A medida que se acercan las vacaciones vemos, cada vez más, que algún amigo, una pareja de conocidos o el influencer de turno sube una foto de un plato vistoso, enmarcado por los viñedos y la cordillera de fondo. El like es tan automático que evita formularse una pregunta necesaria: ¿cuánto hace que las bodegas son también restaurantes?

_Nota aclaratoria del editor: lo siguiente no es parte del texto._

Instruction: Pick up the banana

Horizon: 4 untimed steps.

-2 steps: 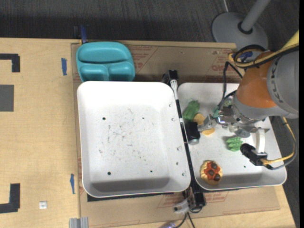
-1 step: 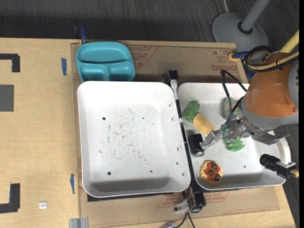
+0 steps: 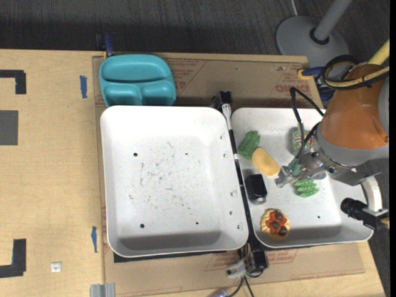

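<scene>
The banana [image 3: 265,162] is a short pale yellow piece lying in the right bin [image 3: 322,228], near its left wall. My gripper [image 3: 289,176] hangs low over the middle of that bin, just right of the banana and slightly nearer the front. A small gap separates it from the banana. The grey arm with its orange band [image 3: 352,119] covers the bin's right part.
Around the banana lie a green piece [image 3: 249,143], a black block [image 3: 256,187], a leafy green toy [image 3: 307,188] and a round red-dotted toy [image 3: 275,222]. The left bin [image 3: 167,178] stands alongside. A teal tray [image 3: 137,80] sits behind it.
</scene>
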Each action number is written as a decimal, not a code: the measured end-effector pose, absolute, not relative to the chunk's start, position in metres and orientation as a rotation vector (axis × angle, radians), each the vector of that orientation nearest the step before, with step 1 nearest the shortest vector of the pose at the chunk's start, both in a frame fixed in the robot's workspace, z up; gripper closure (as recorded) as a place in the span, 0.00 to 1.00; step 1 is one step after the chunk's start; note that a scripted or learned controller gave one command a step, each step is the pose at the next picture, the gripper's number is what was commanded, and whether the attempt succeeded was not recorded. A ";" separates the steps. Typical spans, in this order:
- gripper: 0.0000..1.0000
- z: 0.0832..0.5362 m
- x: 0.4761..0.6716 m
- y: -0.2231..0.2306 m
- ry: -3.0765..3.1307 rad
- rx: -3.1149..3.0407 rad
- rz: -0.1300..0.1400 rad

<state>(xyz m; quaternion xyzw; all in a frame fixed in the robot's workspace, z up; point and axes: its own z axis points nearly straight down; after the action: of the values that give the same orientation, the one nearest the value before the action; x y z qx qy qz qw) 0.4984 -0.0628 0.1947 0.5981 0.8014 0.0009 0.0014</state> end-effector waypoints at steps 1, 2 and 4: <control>1.00 0.205 0.499 -0.063 2.512 1.876 0.005; 1.00 0.215 0.501 -0.063 2.509 1.875 0.007; 1.00 0.195 0.481 -0.008 2.778 1.463 0.003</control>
<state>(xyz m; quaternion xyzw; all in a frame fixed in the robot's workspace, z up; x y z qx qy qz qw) 0.4806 -0.0075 0.1950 0.4661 0.8847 0.0010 0.0009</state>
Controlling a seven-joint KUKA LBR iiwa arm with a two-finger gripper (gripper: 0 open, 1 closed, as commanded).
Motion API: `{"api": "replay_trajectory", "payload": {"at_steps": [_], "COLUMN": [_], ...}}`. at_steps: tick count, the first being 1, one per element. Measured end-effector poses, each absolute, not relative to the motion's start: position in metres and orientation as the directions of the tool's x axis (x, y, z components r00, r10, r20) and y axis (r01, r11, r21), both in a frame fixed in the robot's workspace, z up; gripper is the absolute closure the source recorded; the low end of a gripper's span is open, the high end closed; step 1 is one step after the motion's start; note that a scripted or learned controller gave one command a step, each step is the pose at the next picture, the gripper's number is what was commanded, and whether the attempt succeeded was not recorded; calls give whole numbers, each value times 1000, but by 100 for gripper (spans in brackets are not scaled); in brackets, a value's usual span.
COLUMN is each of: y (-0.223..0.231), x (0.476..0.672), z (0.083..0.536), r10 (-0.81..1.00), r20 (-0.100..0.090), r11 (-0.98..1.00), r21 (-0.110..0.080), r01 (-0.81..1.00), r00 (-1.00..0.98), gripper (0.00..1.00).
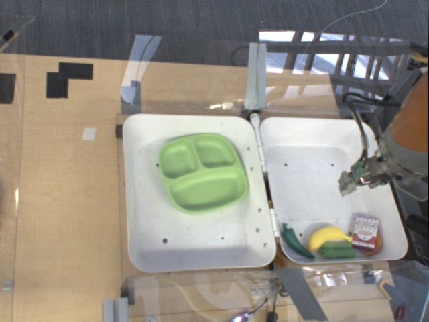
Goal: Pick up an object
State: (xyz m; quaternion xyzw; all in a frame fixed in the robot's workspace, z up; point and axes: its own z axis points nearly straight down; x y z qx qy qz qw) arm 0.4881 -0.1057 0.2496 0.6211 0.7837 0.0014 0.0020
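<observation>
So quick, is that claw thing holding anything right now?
Gripper: cannot be told whether open or closed; nothing shows between its tips. It hangs over the right bin, apart from the banana.

- The arm [409, 123] has a broad orange band above the wrist, with grey casing just below it.
- A black cable [362, 134] curves along the wrist section.
- The pincer [350, 182] is small and grey metal, with a reddish spot beside green on its body.

No legible text anywhere.
</observation>
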Motion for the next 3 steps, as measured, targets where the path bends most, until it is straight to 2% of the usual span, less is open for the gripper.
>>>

Una pista fehaciente la da Lucas Bustos, chef ejecutivo del restaurante de bodega Ruca Malen, a cuyo frente acaba de cumplir 15 años. Hoy un deck abierto a la montaña, con luces y ambientación moderna, entonces un ala de la bodega con mesas redondas y cubiertos alquilados. «Cuando abrimos -dice Bustos con una mezcla de nostalgia y asombro- teníamos sólo un disco de arado para cocinar y todo lo hacíamos ahí. El menú costaba unos diez dólares.»

Hoy, que sirven elaborados platos en la carta, que los cubiertos brillan a la altura de las copas y el costo ronda los 65 dólares -como en casi todos-, parece un hecho que los restaurantes de bodega estuvieron siempre ahí. Pero no. Todo hubo que construirlo con pocas cosas más que un norte culinario y el vino como soporte.